- [Assigned task] Restate word for word the section of the entries that opens at the line containing "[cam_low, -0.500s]" and closes at the line containing "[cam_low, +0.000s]", both lines kept, pictures dropped.

****************

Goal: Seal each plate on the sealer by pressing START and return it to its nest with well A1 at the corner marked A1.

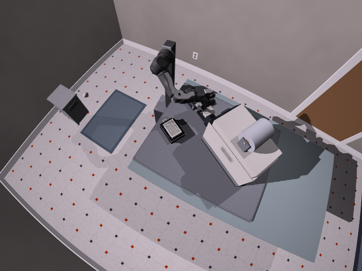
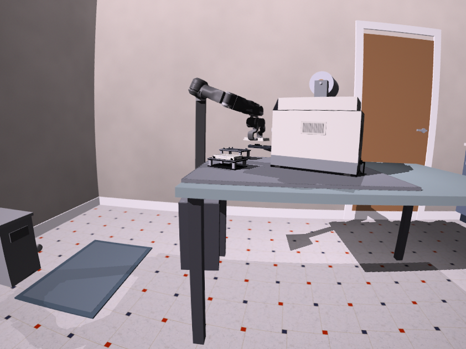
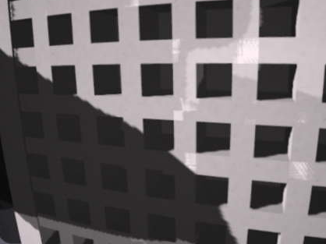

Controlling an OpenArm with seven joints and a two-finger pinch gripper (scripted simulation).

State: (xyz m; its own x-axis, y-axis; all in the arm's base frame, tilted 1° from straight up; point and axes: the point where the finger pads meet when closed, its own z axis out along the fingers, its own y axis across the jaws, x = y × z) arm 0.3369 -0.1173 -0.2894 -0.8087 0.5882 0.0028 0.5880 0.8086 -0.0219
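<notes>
Now: hand 4 cm above the sealer stage, 3 cm to the left of it and 3 cm short of it. The rest, counted from my hand: N1 label 20 cm behind, 18 cm to the left, 13 cm below; then screen 19 cm above, 15 cm ahead, 6 cm to the right; then plate nest 12 cm to the left, 12 cm behind, 8 cm below.
</notes>
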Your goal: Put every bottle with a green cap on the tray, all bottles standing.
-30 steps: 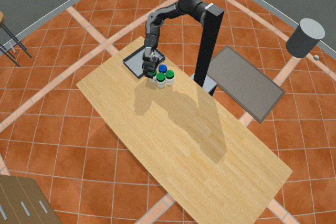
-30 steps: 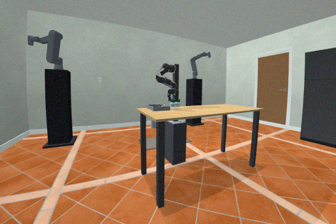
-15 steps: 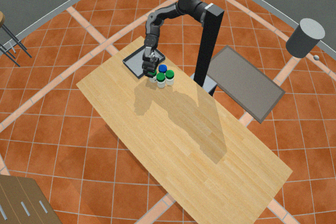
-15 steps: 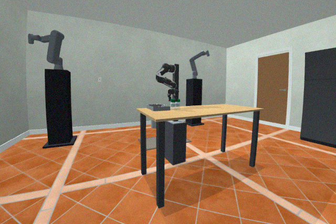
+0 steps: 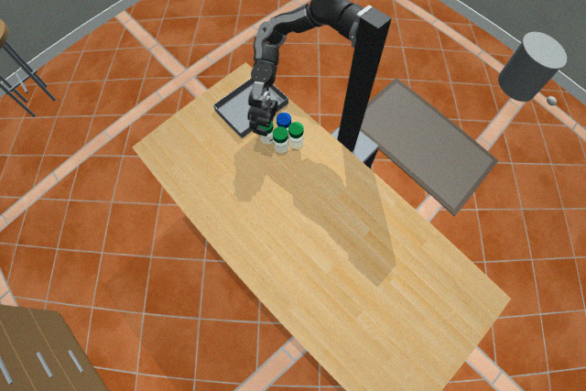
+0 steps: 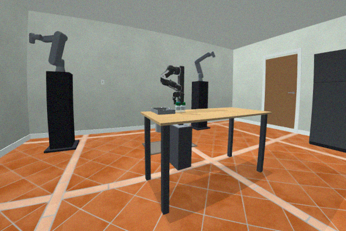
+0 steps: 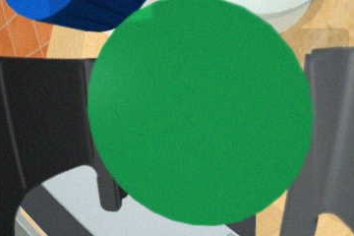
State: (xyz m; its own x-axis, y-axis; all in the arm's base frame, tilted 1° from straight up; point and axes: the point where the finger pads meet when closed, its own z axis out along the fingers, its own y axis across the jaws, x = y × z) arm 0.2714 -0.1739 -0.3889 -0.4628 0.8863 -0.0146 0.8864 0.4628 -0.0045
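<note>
My gripper is now 70 mm past the blue-capped bottle, 50 mm above it and 40 mm to the right of it. From my hand the other things lie so: tray: 140 mm to the right, 80 mm below, 60 mm behind.
</note>
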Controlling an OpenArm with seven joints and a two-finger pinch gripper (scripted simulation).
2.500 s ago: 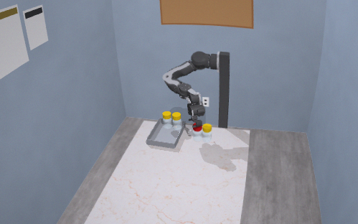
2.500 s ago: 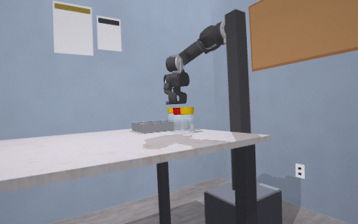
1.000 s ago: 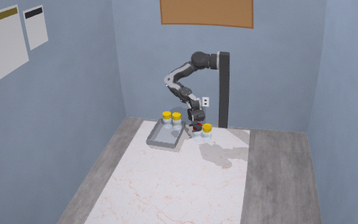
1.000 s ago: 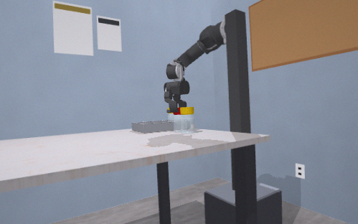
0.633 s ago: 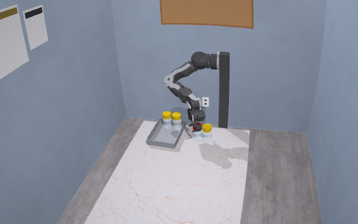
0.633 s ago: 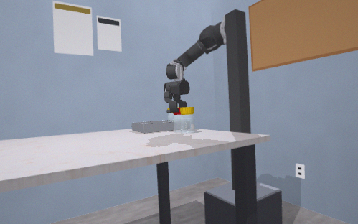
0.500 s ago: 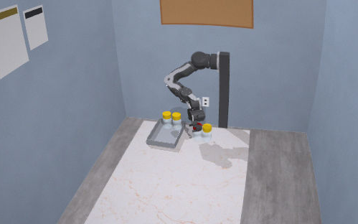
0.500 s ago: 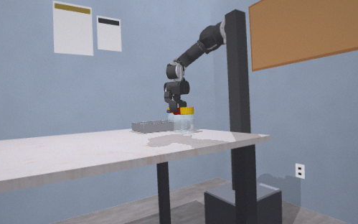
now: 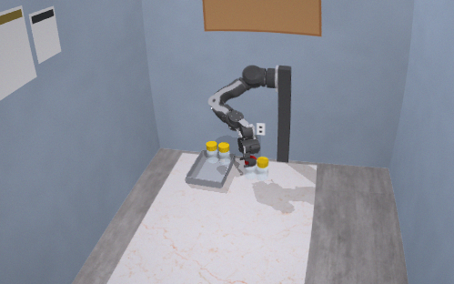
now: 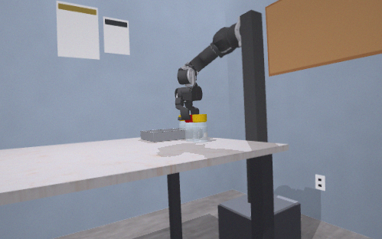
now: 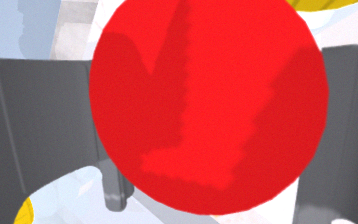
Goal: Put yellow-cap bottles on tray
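The red-capped bottle lies 1 cm behind my hand, 1 cm to the left of it and 5 cm below it. The rest, counted from my hand: grey tray: 2 cm behind, 19 cm to the right, 8 cm below.
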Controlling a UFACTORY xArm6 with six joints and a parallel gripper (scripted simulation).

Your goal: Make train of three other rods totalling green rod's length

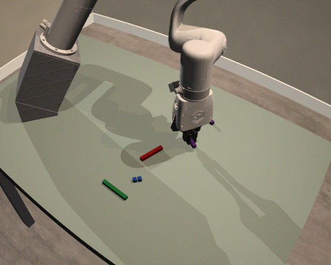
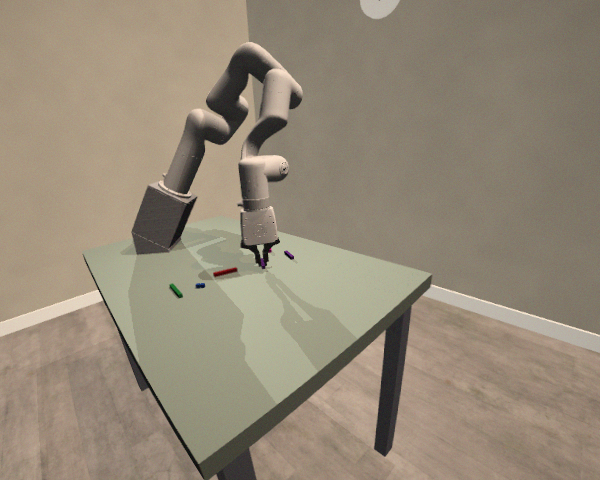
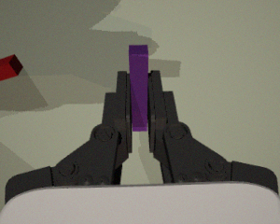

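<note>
My gripper is now 8 cm to the left of the red rod, 7 cm past it and 3 cm above it. The rest, counted from my hand: purple rod (2 cm below); then green rod (24 cm to the right, 9 cm behind, 3 cm below); then magenta rod (12 cm to the left, 8 cm behind, 3 cm below).
</note>
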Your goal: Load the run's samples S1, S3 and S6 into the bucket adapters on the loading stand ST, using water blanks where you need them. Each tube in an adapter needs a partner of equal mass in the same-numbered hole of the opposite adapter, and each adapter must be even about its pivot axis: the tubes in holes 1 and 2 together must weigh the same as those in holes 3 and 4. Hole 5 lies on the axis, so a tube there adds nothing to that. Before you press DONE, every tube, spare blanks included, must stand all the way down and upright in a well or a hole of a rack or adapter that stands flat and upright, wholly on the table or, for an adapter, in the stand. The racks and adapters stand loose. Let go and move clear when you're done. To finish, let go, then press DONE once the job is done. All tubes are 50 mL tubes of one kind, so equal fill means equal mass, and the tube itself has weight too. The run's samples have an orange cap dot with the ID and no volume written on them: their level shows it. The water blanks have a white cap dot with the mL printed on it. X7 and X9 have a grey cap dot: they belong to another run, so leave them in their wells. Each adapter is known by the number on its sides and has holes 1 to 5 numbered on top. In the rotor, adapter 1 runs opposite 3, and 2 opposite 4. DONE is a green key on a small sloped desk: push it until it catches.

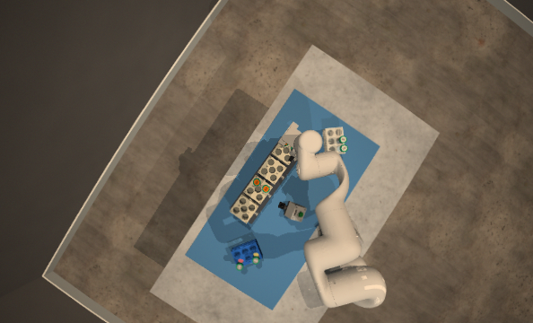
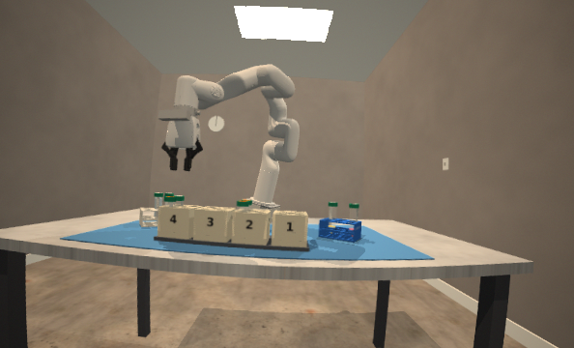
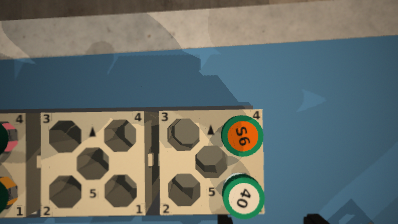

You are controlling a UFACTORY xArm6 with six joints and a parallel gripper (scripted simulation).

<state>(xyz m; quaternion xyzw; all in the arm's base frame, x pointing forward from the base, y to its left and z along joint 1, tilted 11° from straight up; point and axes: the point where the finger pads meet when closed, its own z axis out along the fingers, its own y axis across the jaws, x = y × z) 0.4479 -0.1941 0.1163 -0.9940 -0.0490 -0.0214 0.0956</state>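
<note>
Now: hand 23 cm past the green key, 20 cm to the right of it and 16 cm above it. From my hand the other things lie so: cream blank rack: 20 cm below, 17 cm to the right, 12 cm behind; then loading stand: 22 cm below, 19 cm to the left; then blue sample rack: 52 cm to the left, 20 cm below, 17 cm behind.
</note>
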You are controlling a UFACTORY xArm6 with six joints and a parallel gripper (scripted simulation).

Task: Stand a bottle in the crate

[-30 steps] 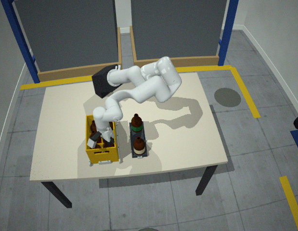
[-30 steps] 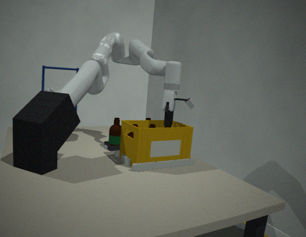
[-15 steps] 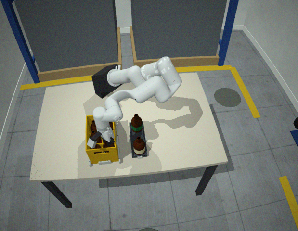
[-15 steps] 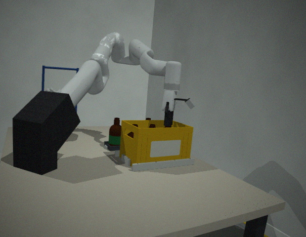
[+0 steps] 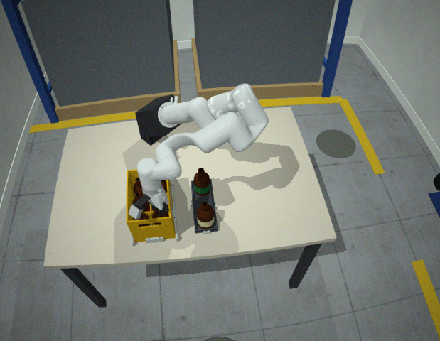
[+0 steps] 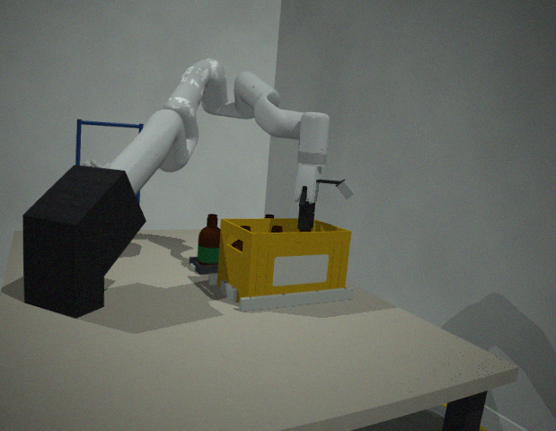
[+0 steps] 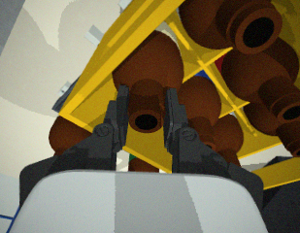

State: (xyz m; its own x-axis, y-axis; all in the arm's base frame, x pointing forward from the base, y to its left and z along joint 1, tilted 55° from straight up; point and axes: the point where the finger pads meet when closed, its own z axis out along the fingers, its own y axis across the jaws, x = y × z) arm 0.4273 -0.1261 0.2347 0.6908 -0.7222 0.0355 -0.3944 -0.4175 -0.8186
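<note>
My hand is 9 cm above the yellow crate, 7 cm to the left of it and 7 cm past it. Also, from my hand: glass bottle 18 cm to the left, 9 cm below, 6 cm behind.
</note>
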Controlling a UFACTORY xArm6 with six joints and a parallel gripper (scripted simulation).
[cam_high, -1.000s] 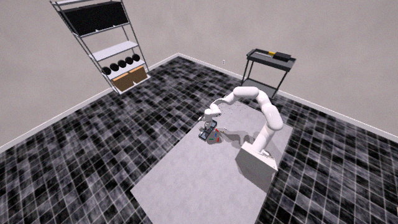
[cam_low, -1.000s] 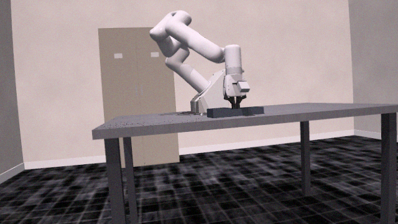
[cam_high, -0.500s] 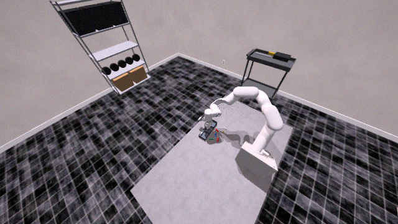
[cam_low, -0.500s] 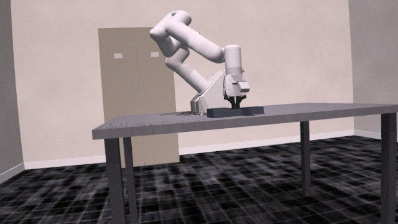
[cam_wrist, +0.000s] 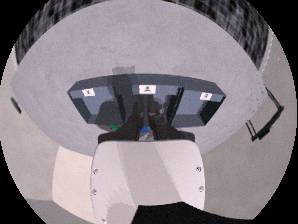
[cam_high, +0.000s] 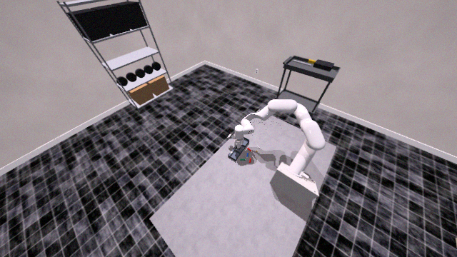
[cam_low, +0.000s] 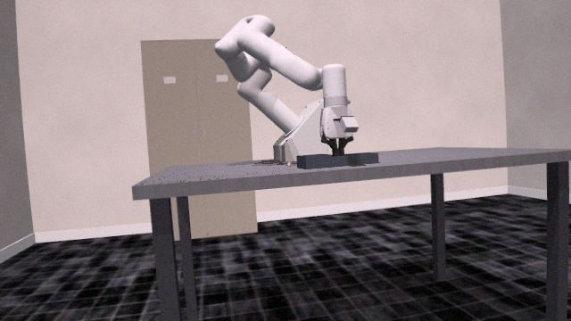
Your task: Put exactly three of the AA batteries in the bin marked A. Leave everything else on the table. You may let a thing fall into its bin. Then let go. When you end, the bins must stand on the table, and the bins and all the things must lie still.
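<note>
Right now the dark two-compartment bin is 20 mm below my hand. The rest, counted from my hand: green AA battery: 110 mm behind, 60 mm to the left, 30 mm below; then red battery: 80 mm behind, 70 mm to the right, 30 mm below; then blue AA battery: 110 mm behind, 30 mm below, 10 mm to the right.
</note>
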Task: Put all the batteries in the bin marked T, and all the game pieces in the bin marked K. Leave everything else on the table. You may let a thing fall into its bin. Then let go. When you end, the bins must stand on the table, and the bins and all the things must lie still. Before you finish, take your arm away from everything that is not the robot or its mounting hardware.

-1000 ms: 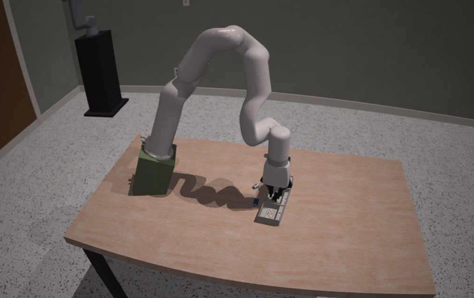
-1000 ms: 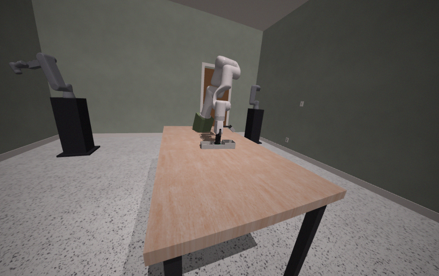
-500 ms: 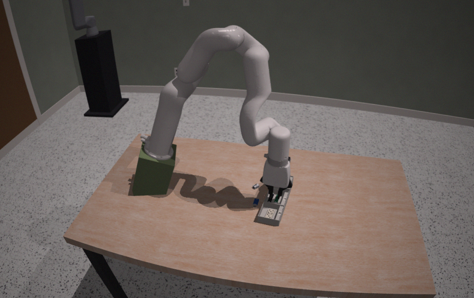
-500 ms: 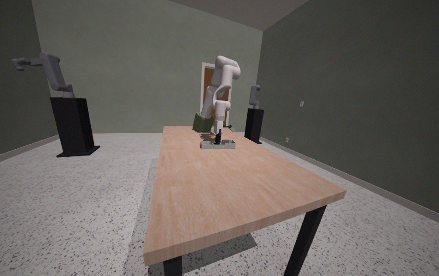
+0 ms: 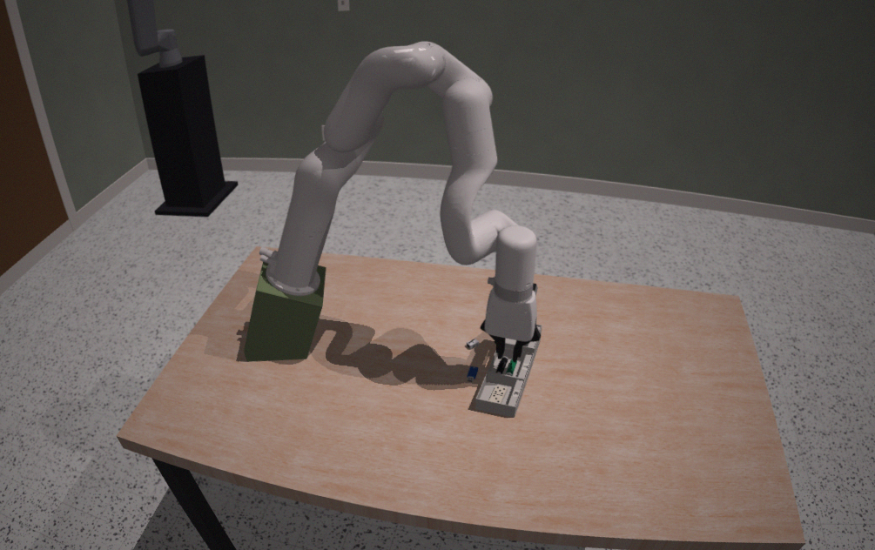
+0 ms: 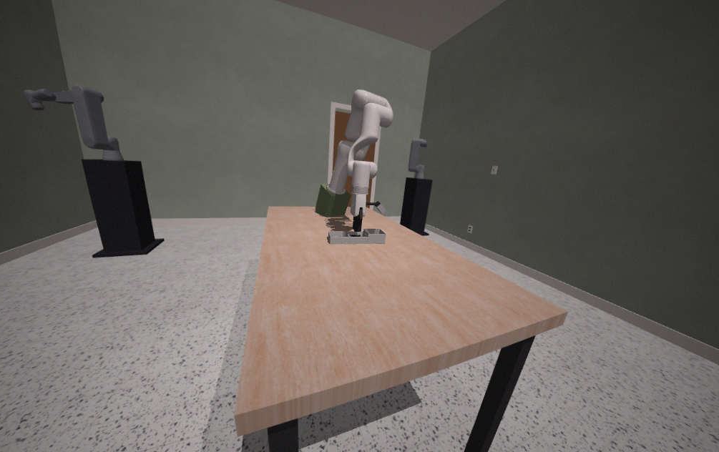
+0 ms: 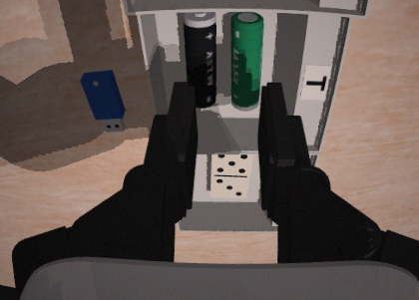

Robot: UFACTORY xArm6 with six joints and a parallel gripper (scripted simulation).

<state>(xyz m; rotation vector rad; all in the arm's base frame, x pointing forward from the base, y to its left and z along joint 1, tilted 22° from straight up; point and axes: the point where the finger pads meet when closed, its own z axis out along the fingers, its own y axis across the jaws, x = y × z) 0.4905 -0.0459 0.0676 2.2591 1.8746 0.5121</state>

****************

- [Finished exercise]
[cam_low, -0.500s] 
[cam_wrist, +0.000s] 
[cam_high, +0.000s] 
[cam_low, +0.000s] 

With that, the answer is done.